Thursday, April 24, 2008

Millennials In The New Millennium

Millennials Or Extraterrestrials?
By Kat Piracha

“A new breed of (blank) is about to attack everything you hold sacred: from giving orders, to your starched white shirt and tie. They are called, among other things, "Millennials."

“American worker” is supposed to be in the (blank) in the above statement. But according to two specials from CBS’s 60 Minutes, "The Millennials Are Coming" and "The Echo Boomers," this is how young American adults in the workplace are. It almost seems like they are not speaking of human beings. It sounds like the description of an extraterrestrial attack.

New generations of “Millennials” or “Echo Boomers” are coming, and they are going to replace the baby boomers in the work place, run offices with the most up-to-date technology, and allow coworkers to perform in flip-flops on hot days.

I think I read about this in the Book of Revelation. This is surely a sign of the Apocalypse. First terrorists drove planes into our towers killing thousands of civilians, then the U.S. occupied Iraq, the country is sliding into a recession, homeowners are barely capable of covering their mortgages, and “Millennials” work with their ipods on.

Perhaps many young Americans do seem non-traditional in corporate America. However, many institutions do groom students in preparation for the work place. These “Millennials” go on to blend into corporate America. Is there going to be a 60 Minutes on them? Probably not. These shows are propaganda. The two episodes on young Americans not fitting in with Baby Boomers in the work place seems like a story done because of outraged employers, upset by the few employees that have shocked them.

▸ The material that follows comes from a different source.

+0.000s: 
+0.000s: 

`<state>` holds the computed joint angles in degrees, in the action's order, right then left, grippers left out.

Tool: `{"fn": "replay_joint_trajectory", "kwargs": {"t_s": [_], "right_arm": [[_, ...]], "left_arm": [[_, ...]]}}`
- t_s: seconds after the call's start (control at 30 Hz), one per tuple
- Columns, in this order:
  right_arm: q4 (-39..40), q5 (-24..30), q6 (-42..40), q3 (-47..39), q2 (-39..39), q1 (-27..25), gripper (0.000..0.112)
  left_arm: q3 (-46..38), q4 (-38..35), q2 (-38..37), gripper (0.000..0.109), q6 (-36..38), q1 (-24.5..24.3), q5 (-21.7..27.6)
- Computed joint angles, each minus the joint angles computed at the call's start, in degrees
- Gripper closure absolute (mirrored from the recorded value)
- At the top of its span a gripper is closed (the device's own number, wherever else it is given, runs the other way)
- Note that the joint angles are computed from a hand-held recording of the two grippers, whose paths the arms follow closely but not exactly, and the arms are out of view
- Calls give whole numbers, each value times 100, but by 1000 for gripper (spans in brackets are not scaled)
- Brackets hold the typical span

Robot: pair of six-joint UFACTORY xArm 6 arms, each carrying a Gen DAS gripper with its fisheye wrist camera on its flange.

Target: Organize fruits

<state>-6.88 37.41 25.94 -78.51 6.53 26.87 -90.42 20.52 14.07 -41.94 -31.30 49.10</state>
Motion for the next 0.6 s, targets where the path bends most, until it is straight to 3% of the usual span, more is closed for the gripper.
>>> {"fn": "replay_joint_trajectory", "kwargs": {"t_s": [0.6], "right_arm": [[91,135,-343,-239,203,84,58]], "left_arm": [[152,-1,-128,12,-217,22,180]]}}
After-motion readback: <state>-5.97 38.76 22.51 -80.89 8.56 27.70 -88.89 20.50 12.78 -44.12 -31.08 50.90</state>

Take the alumni of college preparatory schools from the Northeast, alumni from private and Ivy League schools and see if they conform to these “Millennial” behaviors. At Maria Regina Preparatory High School for girls in Westchester, New York, a seminar is offered every year for girls in their junior year about etiquette in the work place.

That means at the tender years of 16, these young women are taught that any piercing and/or tattoos they may get in the near future should be able to be covered up when they enter the work place. They are taught to arrive 15 minutes before a job interview, write thank you notes, and not use slang around their employers.

At Saint Gregory the Great school in Harrison, New York a private school for grades K-8, administrators take students from grade six and up on periodic dinners to demonstrate proper dinner etiquette and suitability for the future. These young students are taught to sit up, put napkins on their laps, use cutlery, among other courtesies. Where are these students on the 60 Minutes reports?

Tiffany Mayuga, a recent graduate of Manhattanville College, a private liberal arts and science college has just been hired to work as a part of a marketing company in the Mecca of corporate America, midtown Manhattan.

At the ripe age of 23, her work wardrobe consists of button down shirts and black power suits. She has no tattoos and only one piercing on each ear. “It's unfair to put that (prejudice) on us and assume that because we’re computer savvy we’re inefficient,” says Mayuga. It’s more than the way we dress to go to work, or whether we listen to iPods when we work. It’s about our ability to meet deadlines.”

Tiffany Mayuga defies
the stereotype offered
by 60 Minutes.

Rest assured America. Historian Neil Howe and co-author William Strauss who were interviewed on 60 Minutes have spent a majority of their careers studying generations and have come to the grand conclusion that this generation of young adults will be different from the previous generation of baby-boomers. Shocking.

Both 60 Minutes reports seem incredibly biased. To dissect a generation under a camera lens is a waste of intelligent peoples' time. You don’t have to be a historian or an academic to realize that there will be personality differences between generations. It’s nature. Without progress, we would still be in a cave in Pangaea carving obscure figures on walls.